Your goal: Copy verbatim the material from its first line to the line that holds "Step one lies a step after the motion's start", including that line.

============

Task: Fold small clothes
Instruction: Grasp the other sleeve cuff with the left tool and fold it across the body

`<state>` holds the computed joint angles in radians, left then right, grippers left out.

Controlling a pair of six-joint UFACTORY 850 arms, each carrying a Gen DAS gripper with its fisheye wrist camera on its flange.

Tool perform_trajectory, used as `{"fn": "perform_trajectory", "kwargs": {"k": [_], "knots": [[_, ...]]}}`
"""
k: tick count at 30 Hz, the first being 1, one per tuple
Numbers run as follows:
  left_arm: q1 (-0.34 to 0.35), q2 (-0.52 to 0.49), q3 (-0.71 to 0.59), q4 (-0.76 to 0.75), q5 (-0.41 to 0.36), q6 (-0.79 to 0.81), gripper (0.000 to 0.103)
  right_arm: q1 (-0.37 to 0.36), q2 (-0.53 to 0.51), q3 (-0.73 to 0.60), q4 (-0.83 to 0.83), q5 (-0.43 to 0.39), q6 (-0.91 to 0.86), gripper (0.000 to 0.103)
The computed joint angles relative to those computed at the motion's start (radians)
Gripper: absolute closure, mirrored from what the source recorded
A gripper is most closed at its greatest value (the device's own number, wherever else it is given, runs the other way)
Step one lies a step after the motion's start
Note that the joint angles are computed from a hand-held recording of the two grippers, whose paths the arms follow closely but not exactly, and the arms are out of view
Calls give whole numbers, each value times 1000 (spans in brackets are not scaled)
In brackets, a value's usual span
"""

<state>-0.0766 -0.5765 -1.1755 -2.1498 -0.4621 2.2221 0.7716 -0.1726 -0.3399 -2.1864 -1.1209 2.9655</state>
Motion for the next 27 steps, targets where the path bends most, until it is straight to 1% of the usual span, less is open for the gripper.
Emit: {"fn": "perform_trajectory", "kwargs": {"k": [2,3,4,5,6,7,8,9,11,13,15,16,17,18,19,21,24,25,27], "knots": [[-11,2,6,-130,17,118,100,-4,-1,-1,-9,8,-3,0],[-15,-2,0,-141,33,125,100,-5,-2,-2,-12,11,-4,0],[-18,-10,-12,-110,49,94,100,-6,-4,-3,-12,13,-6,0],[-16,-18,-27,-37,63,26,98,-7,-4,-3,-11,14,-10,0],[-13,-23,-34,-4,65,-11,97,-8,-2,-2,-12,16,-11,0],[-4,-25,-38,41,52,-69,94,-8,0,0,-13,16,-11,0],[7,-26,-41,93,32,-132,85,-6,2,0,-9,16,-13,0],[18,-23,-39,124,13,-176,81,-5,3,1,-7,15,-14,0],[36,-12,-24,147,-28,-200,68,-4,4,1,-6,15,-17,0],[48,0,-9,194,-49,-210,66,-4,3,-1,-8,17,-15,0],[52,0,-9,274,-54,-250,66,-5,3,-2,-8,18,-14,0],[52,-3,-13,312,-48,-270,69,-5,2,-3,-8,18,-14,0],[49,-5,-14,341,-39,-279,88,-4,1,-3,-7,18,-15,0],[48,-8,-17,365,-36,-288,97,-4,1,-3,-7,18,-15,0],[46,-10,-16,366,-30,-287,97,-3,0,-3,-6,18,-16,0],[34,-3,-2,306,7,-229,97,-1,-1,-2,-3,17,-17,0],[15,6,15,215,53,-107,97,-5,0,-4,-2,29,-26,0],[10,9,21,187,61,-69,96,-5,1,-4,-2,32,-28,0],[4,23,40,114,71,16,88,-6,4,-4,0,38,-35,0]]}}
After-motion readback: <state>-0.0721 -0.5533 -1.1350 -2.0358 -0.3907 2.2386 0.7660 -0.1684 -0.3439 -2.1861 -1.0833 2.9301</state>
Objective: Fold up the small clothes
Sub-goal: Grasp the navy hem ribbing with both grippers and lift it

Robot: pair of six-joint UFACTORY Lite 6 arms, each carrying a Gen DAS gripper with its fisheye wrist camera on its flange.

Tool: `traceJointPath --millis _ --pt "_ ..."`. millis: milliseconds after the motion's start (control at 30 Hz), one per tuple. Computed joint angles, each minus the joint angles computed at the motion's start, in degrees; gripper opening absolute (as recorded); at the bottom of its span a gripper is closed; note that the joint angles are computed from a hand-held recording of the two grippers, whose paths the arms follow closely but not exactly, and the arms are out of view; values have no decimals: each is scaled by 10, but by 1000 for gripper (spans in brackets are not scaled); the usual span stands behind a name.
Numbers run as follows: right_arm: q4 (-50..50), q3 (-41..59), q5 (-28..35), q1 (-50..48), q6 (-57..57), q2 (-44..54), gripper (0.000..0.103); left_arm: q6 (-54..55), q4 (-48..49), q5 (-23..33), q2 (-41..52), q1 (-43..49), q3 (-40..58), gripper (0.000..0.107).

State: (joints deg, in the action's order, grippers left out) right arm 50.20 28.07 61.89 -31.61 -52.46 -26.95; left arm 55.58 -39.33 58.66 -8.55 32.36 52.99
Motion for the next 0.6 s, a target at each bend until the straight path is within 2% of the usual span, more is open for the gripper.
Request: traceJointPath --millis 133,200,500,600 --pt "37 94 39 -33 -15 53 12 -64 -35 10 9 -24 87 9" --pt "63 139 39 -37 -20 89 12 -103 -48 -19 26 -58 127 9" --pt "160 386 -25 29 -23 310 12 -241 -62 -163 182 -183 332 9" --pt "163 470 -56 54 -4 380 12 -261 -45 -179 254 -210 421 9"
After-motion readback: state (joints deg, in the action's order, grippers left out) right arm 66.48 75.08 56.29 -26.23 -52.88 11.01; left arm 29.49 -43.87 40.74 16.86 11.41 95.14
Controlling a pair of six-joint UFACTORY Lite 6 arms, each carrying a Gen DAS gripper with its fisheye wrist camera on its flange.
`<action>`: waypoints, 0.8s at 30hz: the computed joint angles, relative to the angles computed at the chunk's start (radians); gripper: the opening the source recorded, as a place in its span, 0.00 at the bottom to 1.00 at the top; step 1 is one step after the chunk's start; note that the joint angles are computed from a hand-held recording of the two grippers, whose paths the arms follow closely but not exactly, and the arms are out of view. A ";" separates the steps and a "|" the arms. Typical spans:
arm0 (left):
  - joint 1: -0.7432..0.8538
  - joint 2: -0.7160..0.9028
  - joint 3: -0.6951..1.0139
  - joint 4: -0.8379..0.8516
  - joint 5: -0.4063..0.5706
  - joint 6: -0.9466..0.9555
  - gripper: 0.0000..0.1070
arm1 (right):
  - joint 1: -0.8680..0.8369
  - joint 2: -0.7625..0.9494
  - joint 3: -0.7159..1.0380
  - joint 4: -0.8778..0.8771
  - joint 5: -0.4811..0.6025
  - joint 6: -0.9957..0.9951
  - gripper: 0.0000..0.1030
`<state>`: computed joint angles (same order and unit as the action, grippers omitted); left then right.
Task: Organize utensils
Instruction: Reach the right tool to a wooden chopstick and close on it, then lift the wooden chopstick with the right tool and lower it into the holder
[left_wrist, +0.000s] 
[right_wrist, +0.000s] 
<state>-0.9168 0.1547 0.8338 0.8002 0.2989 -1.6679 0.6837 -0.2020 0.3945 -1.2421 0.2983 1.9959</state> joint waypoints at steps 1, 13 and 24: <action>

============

Answer below:
Task: Fold small clothes
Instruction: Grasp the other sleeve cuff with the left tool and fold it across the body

`<state>` holds the computed joint angles in radians, left then right, grippers left out.

Controlling a pair of six-joint UFACTORY 850 arms, each carrying a Gen DAS gripper with its fisheye wrist camera on its flange.

Tool perform_trajectory, used as `{"fn": "perform_trajectory", "kwargs": {"k": [_], "knots": [[_, ...]]}}`
"""
k: tick count at 30 Hz, the first being 1, one per tuple
Numbers run as follows:
  left_arm: q1 (-0.34 to 0.35), q2 (-0.52 to 0.49), q3 (-0.71 to 0.59), q4 (-0.76 to 0.75), q5 (-0.41 to 0.36), q6 (-0.79 to 0.81), gripper (0.000 to 0.103)
  right_arm: q1 (-0.37 to 0.36), q2 (-0.53 to 0.51), q3 (-0.73 to 0.60), q4 (-0.83 to 0.83), q5 (-0.43 to 0.39), q6 (-0.91 to 0.86), gripper (0.000 to 0.103)
The computed joint angles relative to those computed at the motion's start (radians)
Gripper: absolute closure, mirrored from what the source recorded
A gripper is most closed at its greatest value (the device's own number, wherever else it is given, runs the other way)
Step one lies a step after the motion's start

With this, the exercise is complete.